[Supplied data Boundary: Start]

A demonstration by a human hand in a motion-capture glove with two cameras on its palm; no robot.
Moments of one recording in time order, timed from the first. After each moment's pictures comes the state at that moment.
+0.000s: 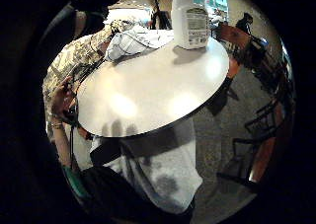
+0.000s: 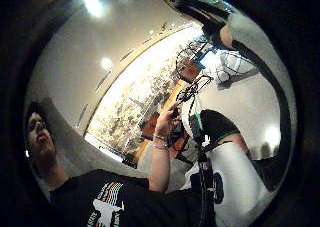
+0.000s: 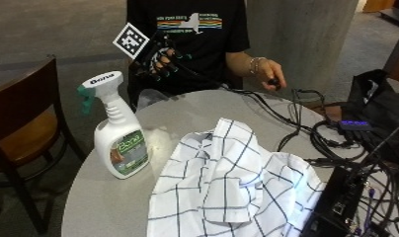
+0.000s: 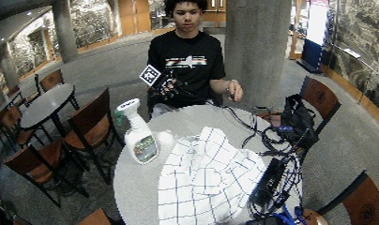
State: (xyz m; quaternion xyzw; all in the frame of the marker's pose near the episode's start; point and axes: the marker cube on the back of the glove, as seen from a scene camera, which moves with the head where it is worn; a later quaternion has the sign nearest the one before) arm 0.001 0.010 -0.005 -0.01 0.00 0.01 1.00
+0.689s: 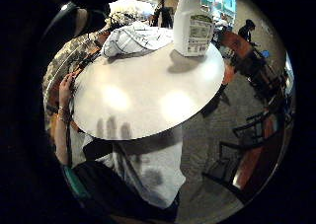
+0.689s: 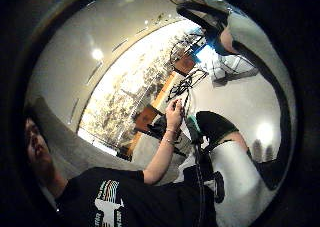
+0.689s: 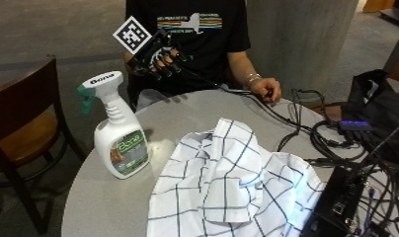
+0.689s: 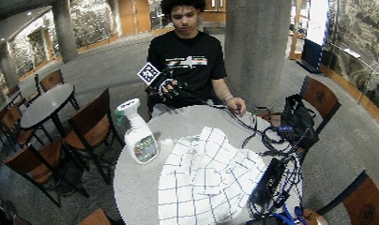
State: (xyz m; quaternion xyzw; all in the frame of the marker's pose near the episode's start) arm -0.001 -0.011 -0.007 -0.08 0.04 -0.03 1.00
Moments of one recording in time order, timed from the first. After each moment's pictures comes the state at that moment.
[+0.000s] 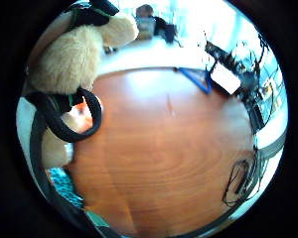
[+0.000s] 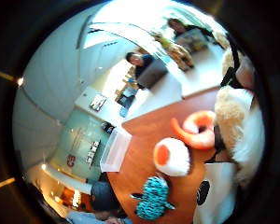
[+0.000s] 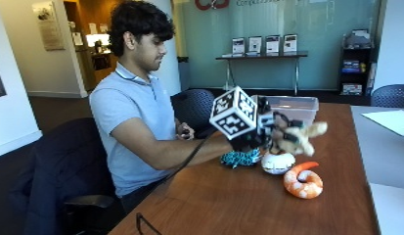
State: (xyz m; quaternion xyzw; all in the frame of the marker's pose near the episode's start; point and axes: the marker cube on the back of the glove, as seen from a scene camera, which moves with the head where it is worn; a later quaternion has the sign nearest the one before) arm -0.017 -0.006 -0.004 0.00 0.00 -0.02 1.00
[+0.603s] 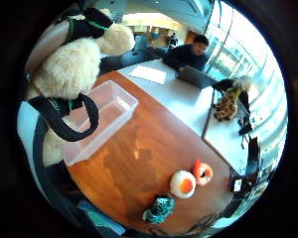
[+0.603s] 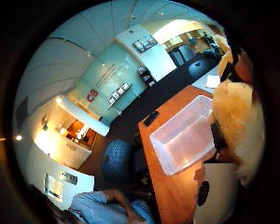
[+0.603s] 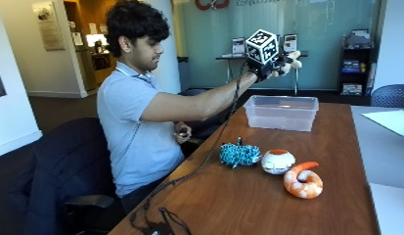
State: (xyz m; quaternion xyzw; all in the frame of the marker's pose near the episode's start) arm -0.429 0.018 0.076 -0.18 -0.14 -0.36 0.90
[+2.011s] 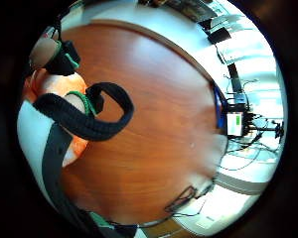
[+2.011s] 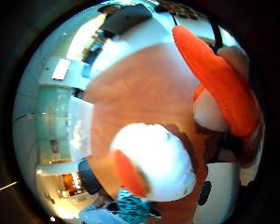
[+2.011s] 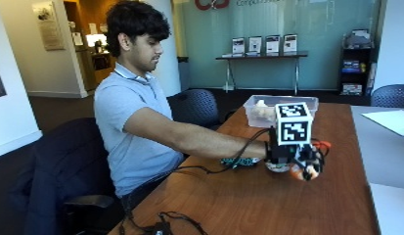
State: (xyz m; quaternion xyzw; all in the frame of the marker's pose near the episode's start) arm -0.007 -0.030 0.133 -0.28 0.12 -0.06 0.95
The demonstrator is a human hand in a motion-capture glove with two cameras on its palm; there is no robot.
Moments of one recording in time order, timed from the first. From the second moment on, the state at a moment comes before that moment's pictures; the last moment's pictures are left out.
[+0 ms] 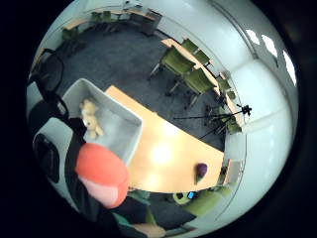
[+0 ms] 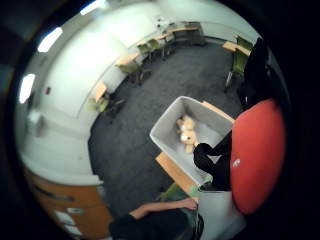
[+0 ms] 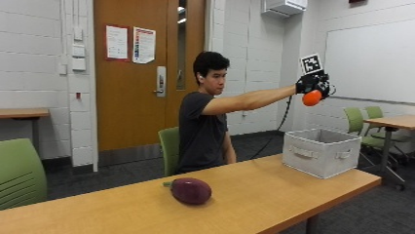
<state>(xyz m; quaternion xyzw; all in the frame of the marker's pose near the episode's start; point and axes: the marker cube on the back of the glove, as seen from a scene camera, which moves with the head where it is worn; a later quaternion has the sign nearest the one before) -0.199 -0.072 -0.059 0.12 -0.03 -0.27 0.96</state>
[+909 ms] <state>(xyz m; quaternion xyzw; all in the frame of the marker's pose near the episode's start) -0.128 -0.041 -0.018 0.08 0.06 -0.21 0.97</state>
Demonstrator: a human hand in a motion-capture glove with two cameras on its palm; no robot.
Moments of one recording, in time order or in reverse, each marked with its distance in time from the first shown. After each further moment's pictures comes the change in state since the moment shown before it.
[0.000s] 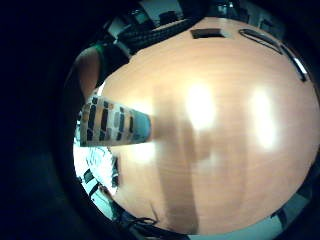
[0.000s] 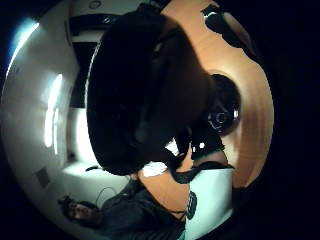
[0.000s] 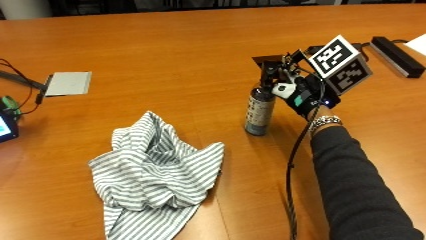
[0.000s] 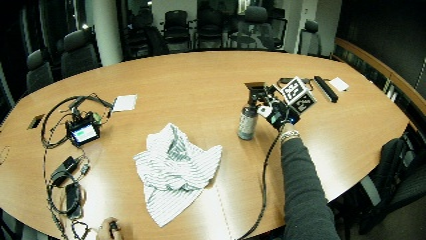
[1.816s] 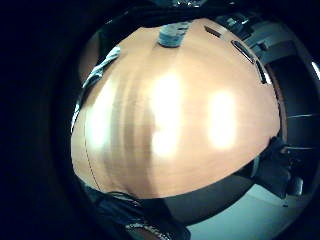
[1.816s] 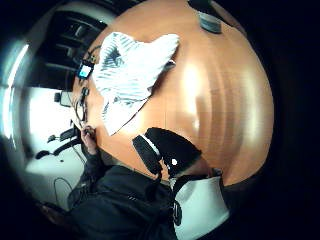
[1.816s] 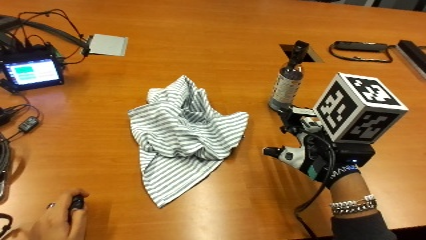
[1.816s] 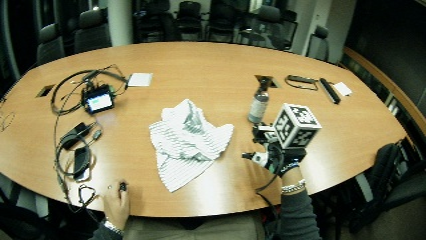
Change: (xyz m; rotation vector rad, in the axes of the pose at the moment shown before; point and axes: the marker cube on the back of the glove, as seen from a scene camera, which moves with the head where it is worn) arm -0.024 0.175 0.011 0.005 0.572 0.004
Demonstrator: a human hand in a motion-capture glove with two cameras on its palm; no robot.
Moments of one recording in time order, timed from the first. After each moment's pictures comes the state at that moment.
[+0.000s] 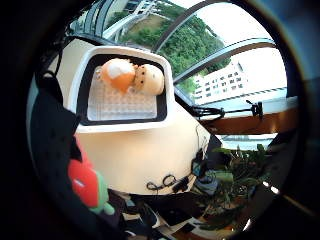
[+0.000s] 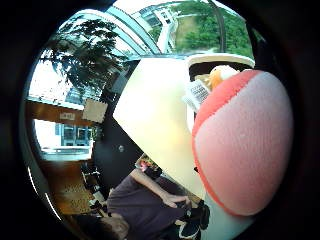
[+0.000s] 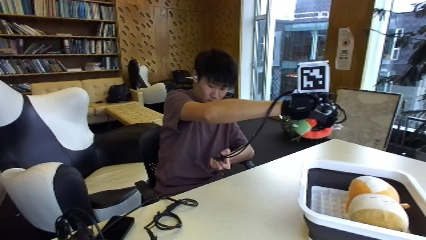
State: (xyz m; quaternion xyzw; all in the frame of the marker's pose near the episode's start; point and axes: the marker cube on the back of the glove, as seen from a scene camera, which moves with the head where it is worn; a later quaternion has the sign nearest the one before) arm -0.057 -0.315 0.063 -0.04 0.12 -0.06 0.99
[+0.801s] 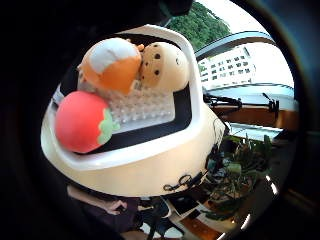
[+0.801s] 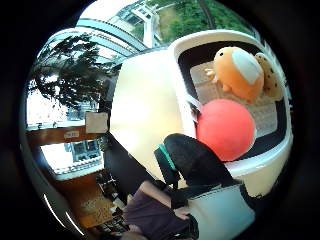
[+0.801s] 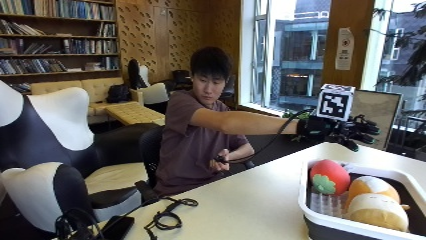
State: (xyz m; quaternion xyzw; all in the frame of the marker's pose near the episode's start) arm -0.048 -0.361 0.145 -0.11 0.10 0.03 0.99
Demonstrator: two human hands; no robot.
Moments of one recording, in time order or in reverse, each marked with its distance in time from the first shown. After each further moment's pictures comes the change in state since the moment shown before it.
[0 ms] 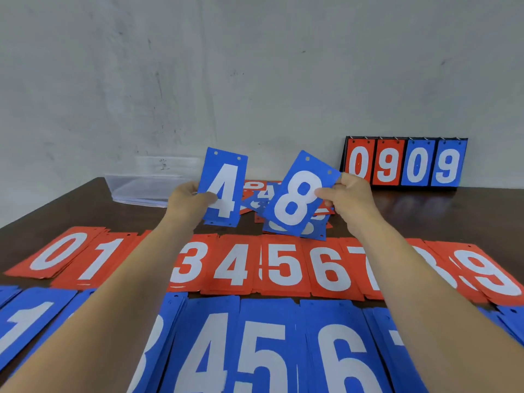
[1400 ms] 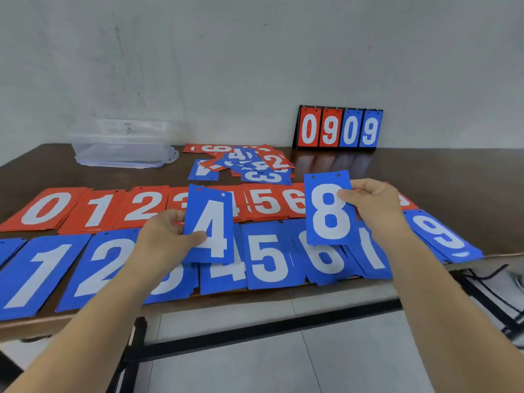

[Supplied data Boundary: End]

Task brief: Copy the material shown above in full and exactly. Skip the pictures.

Exercise response:
A demonstration by a human hand in a motion-capture glove with two cameras on its palm; no robot.
Moments of one recording in time order, timed from the first. After each moment's pictures comes the state at that moment.
+0.000s: 
+0.000s: 
+0.000s: 
+0.000s: 
State: (xyz m; quaternion xyzw; all in the frame of the marker's pose near the episode's start; point and axes: the marker cube on the back of the glove, as seen from a scene camera, which moves with the head where it is worn; a later quaternion has the sign nearest the one before) arm 0.001 0.010 -0.005 -0.01 0.00 0.01 1.00
+0.689s: 
+0.689s: 
+0.689s: 
+0.689s: 
State: (xyz m; quaternion xyzw; all in the frame of the marker's pose near the episode's start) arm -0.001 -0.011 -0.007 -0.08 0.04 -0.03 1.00
Moments of one recording in time order, timed from the first. After each moment's pictures comes the state at that moment.
[+0.000s] 
[+0.000s] 
[+0.000s] 
State: (xyz m; quaternion xyzw; all in the frame of the marker's pose near the episode's start; point and axes: the marker cube on the back of the glove, as seen from a scene camera, which moves with the head where it is worn; a later quaternion has the sign nearest the one before) arm -0.017 -0.006 -0.004 0.00 0.00 -0.02 1.00
[+0.603s] 
[+0.603s] 
[+0.603s] 
State: (xyz m; quaternion xyzw; all in the frame of the marker's pose near the episode's start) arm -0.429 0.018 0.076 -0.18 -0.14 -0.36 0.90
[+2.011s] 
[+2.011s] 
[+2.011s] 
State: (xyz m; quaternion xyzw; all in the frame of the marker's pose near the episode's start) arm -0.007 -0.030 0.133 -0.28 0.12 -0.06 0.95
The demonstrator is a human hand in a motion-capture glove with two cameras on its palm; there is no robot.
Moments of one recording in time order, timed from the first. From the second moment on, the state at a moment comes before that moment's pictures; the last moment's pictures are left out.
[+0 ms] 
[+0 ms] 
[+0 ms] 
<state>(xyz m; quaternion xyzw; all in the frame of the marker's pose near the episode's start; point and axes: the marker cube on the back of the glove, as seen from a scene camera, which moves with the head where it is worn; a later quaternion has the sign nearest the one before) -0.199 -0.072 -0.059 0.12 -0.03 -0.27 0.96</state>
[+909 ms] <state>(xyz m; quaternion xyzw; all in the frame of the marker's pose near the episode's start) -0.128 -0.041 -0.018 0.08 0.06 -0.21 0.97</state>
Demonstrator: a human hand in a motion-capture glove with two cameras on its palm; no robot.
Moments of one recording, in time order or in reverse, each marked with its distance in time from the first shown. After each further moment's pictures comes the change in state since the moment shown before it.
[0.000s] 
[0.000s] 
[0.000s] 
[0.000s] 
[1.816s] 
[1.816s] 
[1.816s] 
[1.816s] 
Change: (xyz m; rotation vector rad, in the axes of the pose at the moment shown before; point and axes: the marker cube on the back of the glove, as seen from a scene camera, which moves with the head where it is worn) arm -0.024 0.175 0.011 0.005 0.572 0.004
Demonstrator: a human hand in a motion-capture glove with two cameras on its palm; no robot.
Moments of one recording in time order, timed from the first. After each moment's pictures comes the state at that moment.
[+0.000s] 
[+0.000s] 
[+0.000s] 
State: (xyz m; quaternion xyzw; all in the frame of the marker's pose near the episode's start; point and axes: the marker cube on the back of the glove, as seen from a scene camera, which moves with the head where it is worn; a later quaternion has the sign nearest the one before) arm -0.057 -0.315 0.063 -0.04 0.12 -0.06 0.99
[+0.801s] 
[+0.801s] 
[+0.801s] 
State: (xyz m; quaternion xyzw; all in the frame of the marker's pose near the episode's start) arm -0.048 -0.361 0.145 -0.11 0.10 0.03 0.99
Demonstrator: two human hands; no robot.
Moments of one recording, in time order or in reverse, each marked with its distance in time from the first shown. After each further moment's pictures comes the change in state since the moment shown before it.
[0 ms] 
[1400 ms] 

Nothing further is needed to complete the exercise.